Begin your copy at the line holding "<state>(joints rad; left" and end it at the last line of the listing. Keep every line exact and leave out the pictures.
Start of Block
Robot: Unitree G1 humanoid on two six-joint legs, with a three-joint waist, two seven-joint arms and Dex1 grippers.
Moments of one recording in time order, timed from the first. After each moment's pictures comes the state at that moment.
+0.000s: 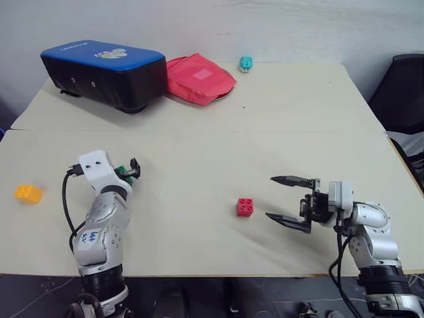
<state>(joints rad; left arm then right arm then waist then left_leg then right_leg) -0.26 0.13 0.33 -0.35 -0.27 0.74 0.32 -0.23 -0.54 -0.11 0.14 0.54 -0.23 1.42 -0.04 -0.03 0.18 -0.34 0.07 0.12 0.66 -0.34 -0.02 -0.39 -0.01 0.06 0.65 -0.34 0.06</state>
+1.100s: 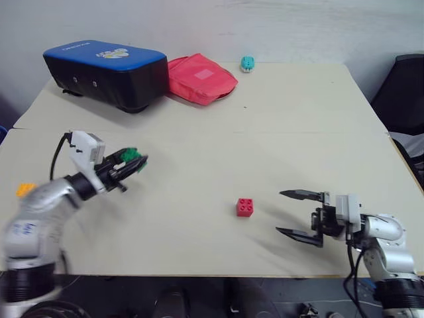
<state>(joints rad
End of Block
# Exercise output:
<state>(joints rad; left arm then right arm then waist then left_leg then right_leg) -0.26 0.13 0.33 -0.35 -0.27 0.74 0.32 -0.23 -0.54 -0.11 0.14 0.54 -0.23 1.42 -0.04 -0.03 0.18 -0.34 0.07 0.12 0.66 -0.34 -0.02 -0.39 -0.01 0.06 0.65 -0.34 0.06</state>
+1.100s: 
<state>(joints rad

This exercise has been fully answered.